As for relations with Ukraine, the current Romanian leadership supports our state at the international level, at the same time taking measures to curb separatist sentiments and to prevent revanchist manifestations in its information space. After the publication by Bucharest in March 2014 of its official position on the situation in Ukraine, the relevant Romanian authorities carried out work with a number of radical organizations to stop their provocative rhetoric on the return of Ukrainian territories into “Great Romania”, and introduced a strict monitoring of such provocative materials in the media.

At the same time, a certain part of the national political class tries to implement “the Romanian national idea”, using events to expand the Romanian presence in the political, economic, cultural and religious life of the “Southern Bessarabia, Northern Bukovyna and Hertsa region”, involving individual representatives of the state bodies, the business community, Metropolis of Bessarabia of the Romanian Orthodox Church and Romanian educational institutions.
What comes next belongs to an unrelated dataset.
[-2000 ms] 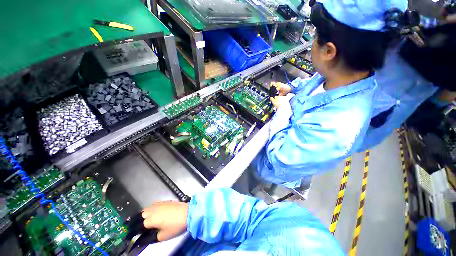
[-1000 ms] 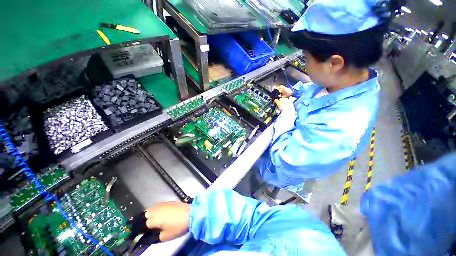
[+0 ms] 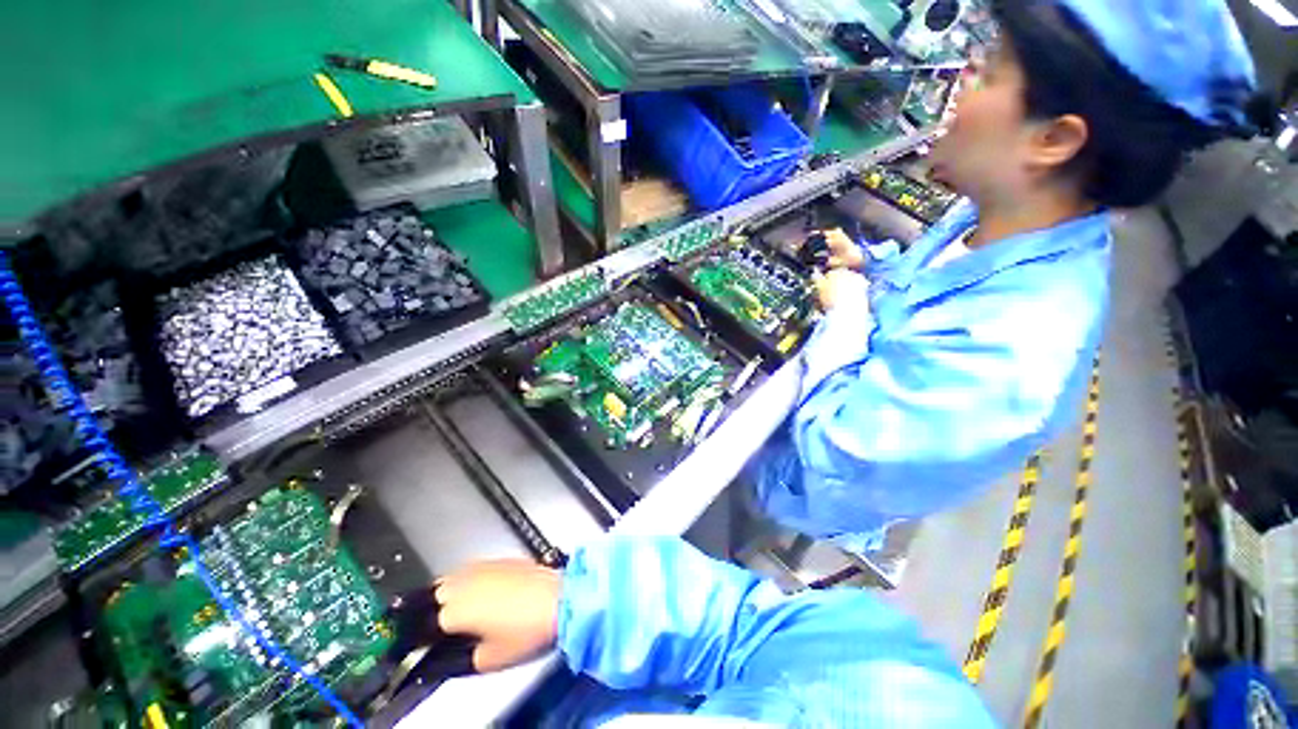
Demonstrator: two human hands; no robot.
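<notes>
A green circuit board crowded with small parts lies in a black carrier at the lower left. My right hand rests at the carrier's right front edge by the silver rail, with black coverings on the fingertips. Its fingers point down and left, and I cannot tell if they hold anything. My left hand is not in view. The blue coiled cord hangs across the board. A narrow green board strip lies on the rail behind it.
Behind the line are bins of white-silver pieces and dark blocks, with more dark pieces at the left. A second board lies further right on the conveyor. A seated worker handles another board beyond. Yellow-handled cutters lie on the shelf.
The view has shifted, so the line and bins sit further right. My right hand stays at the carrier's edge. A blue sleeve seen at the right one second ago is gone.
</notes>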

In this context, we mean the initiative to create a new separate ministry for communication with the Romanian diaspora, promotion on the international stage of the thesis about the autochthonous Romanian-speaking population of the border regions of Ukraine, its groundless division into Romanians and Moldovans as well as the historical belonging of these territories to Romania, about preparation of the national elite for communities of ethnic Romanians in neighboring countries, as well as about the financing of projects for renovation and construction of the Romanian foreign educational institutions and places of worship.
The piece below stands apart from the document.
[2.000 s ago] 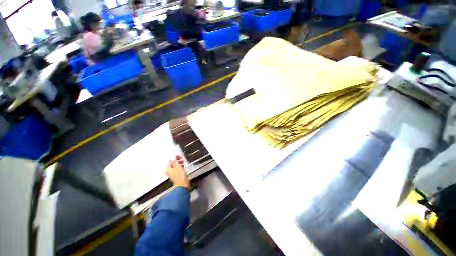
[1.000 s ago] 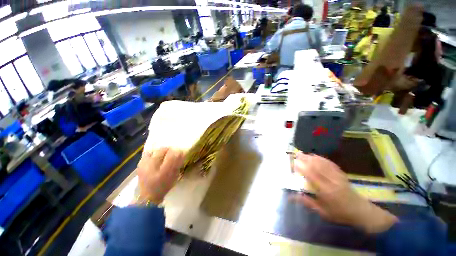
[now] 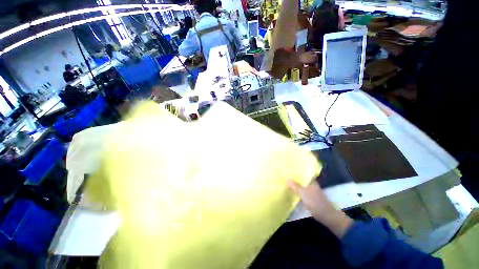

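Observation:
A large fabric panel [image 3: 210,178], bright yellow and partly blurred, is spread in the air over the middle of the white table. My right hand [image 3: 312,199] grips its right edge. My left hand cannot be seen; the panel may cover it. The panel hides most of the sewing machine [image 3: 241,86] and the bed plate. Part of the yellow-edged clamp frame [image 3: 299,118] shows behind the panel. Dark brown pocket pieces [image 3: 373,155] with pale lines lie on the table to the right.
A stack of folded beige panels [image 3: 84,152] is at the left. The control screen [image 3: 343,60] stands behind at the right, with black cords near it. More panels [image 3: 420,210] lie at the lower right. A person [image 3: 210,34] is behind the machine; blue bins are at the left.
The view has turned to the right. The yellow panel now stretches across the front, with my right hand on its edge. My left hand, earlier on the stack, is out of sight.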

Obviously, in this case Russia, as the “final beneficiary” will not limit the political, diplomatic and informational activities to strengthen the tensions in Ukraine's relations with neighboring countries, inclusive with speculations about the alleged increasing of social tension and discontent among the minorities whose representatives live in different regions of our country and are subject to mobilization into the Armed Forces of Ukraine (first of all ethnic Hungarians, Romanians, Greeks, Bulgarians).

In general, at the moment in Romania there is complete consolidation of the positions of President K. Johannis and Prime Minister D. Ciolos. This de facto has put an end to a long phase of confrontation between the presidential and governmental branches, and has created the basis for the stabilization of the political situation in the country.

At the same time, taking into consideration the current global and regional conditions, Romania is carrying out the adjustment of its foreign policy priorities in the direction of its recognition as a “new strong” player on the European stage, inclusive of the positioning of the Romanian side in the role of conductor of interests of the official Kyiv and Chisinau in their movement into the EU/NATO as well as securing a dominant position in the Ukrainian-Romanian and Romanian-Moldovan relations.

At the same time, overcoming the political turbulence in Romania and Bucharest's growing attention to the issues of European and regional security in general will have a positive effect for Ukraine. Besides, Ukrainian politicians and officials should, in our opinion, learn from their neighbors and use the Romanian experience of settlement of internal political crises.